Data excerpts:
================

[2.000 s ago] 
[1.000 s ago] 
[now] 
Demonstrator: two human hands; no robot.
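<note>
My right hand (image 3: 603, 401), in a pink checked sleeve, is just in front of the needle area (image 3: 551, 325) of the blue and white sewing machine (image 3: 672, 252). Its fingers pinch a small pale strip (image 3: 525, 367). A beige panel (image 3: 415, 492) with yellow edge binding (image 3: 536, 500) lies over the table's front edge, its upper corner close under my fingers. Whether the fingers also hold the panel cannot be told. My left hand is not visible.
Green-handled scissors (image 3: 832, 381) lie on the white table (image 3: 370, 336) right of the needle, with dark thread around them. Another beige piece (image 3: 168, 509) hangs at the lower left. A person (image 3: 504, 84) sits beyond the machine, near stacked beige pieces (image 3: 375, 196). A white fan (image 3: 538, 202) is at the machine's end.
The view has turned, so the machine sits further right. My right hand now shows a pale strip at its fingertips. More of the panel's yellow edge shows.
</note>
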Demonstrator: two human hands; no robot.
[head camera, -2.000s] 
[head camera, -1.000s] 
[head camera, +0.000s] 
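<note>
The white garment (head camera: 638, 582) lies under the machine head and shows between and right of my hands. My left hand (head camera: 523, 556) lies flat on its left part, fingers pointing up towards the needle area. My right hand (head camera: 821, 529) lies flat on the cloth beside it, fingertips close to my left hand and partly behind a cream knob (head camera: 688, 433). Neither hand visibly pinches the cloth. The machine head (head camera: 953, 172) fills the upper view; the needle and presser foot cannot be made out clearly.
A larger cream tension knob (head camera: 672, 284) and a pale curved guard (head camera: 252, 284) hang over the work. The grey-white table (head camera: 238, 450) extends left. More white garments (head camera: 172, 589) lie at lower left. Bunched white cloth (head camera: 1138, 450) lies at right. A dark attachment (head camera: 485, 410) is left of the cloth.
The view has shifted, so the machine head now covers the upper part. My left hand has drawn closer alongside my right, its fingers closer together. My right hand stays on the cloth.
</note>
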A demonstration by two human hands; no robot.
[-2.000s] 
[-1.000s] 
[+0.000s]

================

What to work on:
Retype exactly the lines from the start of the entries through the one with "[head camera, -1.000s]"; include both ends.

Answer area:
[2.000 s ago] 
[1.000 s ago] 
[now] 
Demonstrator: two human hands; no robot.
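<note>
My right hand (image 3: 603, 401), in a pink checked sleeve, is just in front of the needle area (image 3: 551, 325) of the blue and white sewing machine (image 3: 672, 252). Its fingers pinch a small pale strip (image 3: 525, 367). A beige panel (image 3: 415, 492) with yellow edge binding (image 3: 536, 500) lies over the table's front edge, its upper corner close under my fingers. Whether the fingers also hold the panel cannot be told. My left hand is not visible.
Green-handled scissors (image 3: 832, 381) lie on the white table (image 3: 370, 336) right of the needle, with dark thread around them. Another beige piece (image 3: 168, 509) hangs at the lower left. A person (image 3: 504, 84) sits beyond the machine, near stacked beige pieces (image 3: 375, 196). A white fan (image 3: 538, 202) is at the machine's end.
The view has turned, so the machine sits further right. My right hand now shows a pale strip at its fingertips. More of the panel's yellow edge shows.
</note>
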Demonstrator: two human hands; no robot.
[head camera, -2.000s] 
[head camera, -1.000s] 

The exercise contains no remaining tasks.